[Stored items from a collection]
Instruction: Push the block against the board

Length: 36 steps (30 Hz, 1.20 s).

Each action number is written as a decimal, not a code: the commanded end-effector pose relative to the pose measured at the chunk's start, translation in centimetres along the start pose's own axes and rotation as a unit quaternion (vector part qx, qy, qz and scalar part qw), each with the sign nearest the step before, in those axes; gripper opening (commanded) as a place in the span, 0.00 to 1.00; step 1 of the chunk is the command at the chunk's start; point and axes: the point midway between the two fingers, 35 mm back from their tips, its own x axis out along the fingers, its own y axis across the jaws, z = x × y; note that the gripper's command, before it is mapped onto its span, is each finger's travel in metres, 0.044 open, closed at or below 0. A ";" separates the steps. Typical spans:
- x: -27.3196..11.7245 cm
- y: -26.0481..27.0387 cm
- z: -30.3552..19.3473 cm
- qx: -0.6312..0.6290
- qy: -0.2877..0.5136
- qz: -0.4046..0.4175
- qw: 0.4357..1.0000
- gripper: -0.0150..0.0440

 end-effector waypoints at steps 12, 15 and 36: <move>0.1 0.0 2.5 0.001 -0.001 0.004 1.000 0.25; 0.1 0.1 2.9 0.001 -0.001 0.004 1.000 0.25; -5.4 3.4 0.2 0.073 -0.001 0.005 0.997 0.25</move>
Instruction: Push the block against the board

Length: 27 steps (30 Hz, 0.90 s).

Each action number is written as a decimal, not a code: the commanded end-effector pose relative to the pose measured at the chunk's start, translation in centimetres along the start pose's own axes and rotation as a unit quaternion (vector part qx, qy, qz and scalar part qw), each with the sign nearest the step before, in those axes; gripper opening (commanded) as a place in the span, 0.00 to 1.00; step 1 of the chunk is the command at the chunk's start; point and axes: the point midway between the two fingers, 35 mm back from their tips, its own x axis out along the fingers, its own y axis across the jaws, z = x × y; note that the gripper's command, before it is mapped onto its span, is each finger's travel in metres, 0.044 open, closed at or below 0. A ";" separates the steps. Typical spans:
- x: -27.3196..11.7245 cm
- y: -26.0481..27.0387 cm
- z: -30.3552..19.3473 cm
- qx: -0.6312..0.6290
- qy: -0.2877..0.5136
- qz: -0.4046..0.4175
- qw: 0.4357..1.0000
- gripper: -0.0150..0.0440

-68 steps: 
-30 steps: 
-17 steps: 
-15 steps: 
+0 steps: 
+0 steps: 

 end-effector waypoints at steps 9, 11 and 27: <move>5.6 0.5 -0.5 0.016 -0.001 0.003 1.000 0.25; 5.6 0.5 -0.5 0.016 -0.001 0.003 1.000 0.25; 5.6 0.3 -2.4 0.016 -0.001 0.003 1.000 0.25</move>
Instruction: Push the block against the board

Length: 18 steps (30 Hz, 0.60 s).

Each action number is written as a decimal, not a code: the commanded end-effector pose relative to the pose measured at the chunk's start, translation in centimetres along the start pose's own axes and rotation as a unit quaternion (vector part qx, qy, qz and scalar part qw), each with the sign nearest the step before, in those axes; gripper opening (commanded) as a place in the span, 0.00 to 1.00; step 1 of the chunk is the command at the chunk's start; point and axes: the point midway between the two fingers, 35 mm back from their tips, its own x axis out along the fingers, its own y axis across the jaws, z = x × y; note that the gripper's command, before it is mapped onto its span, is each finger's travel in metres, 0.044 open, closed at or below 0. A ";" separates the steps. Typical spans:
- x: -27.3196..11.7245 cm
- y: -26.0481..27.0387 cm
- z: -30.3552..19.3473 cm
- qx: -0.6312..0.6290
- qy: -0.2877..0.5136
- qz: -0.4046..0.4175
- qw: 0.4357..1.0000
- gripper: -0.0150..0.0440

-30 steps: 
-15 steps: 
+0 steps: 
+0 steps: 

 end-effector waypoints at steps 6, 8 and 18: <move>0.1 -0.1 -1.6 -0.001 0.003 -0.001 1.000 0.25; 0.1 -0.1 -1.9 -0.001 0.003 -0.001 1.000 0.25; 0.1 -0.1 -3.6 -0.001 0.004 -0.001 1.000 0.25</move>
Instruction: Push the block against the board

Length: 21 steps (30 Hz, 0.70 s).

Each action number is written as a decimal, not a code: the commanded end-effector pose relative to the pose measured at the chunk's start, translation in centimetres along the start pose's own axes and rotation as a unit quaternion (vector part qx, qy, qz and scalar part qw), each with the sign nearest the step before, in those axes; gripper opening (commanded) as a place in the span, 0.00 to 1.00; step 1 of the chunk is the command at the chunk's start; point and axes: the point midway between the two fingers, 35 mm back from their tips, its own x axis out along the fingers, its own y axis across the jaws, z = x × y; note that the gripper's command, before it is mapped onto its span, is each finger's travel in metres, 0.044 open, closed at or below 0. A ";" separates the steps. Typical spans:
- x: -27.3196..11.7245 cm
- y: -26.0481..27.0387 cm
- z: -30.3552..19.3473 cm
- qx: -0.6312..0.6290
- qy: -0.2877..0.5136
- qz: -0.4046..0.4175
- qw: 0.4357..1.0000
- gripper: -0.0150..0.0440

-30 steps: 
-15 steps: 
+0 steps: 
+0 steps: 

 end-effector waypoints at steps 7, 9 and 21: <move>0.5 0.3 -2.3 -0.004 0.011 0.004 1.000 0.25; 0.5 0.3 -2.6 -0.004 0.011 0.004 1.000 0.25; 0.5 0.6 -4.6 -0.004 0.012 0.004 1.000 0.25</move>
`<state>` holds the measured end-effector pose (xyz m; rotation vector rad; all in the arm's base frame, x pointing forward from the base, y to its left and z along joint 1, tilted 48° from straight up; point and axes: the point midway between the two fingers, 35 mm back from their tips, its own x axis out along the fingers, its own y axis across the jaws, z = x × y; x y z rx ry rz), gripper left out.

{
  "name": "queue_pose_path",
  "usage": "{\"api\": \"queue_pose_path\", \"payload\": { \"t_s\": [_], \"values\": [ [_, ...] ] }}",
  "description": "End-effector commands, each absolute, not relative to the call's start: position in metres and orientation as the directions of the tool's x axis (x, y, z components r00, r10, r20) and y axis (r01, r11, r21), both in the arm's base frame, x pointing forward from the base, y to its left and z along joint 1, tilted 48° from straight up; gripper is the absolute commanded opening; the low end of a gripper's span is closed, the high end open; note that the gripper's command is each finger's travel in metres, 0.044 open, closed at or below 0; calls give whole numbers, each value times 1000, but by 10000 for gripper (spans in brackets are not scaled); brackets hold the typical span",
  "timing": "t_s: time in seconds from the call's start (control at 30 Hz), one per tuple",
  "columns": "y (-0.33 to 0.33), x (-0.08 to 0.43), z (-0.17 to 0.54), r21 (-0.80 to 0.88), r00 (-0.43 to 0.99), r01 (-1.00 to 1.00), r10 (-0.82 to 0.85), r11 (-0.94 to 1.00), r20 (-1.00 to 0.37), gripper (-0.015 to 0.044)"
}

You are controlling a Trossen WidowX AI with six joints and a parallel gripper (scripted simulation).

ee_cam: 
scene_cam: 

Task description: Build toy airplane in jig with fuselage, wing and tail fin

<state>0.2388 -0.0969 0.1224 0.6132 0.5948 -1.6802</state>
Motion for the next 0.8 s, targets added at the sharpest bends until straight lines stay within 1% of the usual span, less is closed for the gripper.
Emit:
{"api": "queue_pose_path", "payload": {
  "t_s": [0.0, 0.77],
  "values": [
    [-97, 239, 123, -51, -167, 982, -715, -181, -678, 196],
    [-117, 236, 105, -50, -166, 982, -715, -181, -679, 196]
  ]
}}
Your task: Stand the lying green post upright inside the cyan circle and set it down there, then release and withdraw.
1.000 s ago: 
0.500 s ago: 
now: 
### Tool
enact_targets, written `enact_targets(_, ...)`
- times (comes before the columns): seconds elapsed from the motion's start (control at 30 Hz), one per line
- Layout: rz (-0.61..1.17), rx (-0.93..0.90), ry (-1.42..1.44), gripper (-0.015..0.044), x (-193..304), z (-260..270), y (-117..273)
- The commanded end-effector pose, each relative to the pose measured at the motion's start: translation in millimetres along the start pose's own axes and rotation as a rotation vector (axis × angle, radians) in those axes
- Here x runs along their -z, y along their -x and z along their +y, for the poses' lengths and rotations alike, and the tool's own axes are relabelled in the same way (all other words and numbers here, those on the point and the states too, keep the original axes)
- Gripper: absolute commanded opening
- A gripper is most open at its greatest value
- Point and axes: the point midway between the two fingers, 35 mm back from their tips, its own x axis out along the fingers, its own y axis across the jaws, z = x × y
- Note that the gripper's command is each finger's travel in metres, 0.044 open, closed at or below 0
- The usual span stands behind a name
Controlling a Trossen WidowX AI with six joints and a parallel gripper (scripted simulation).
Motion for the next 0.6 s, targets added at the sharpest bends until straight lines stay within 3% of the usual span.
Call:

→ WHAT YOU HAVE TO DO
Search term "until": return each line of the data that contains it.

→ TASK RESPONSE
Motion for the next 0.8 s, targets added at the sharpest bends until straight lines stay within 1% of the usual span, less is closed for the gripper.
Motion for the next 0.6 s, targets added at the sharpest bends until straight lines stay within 3% of the usual span.

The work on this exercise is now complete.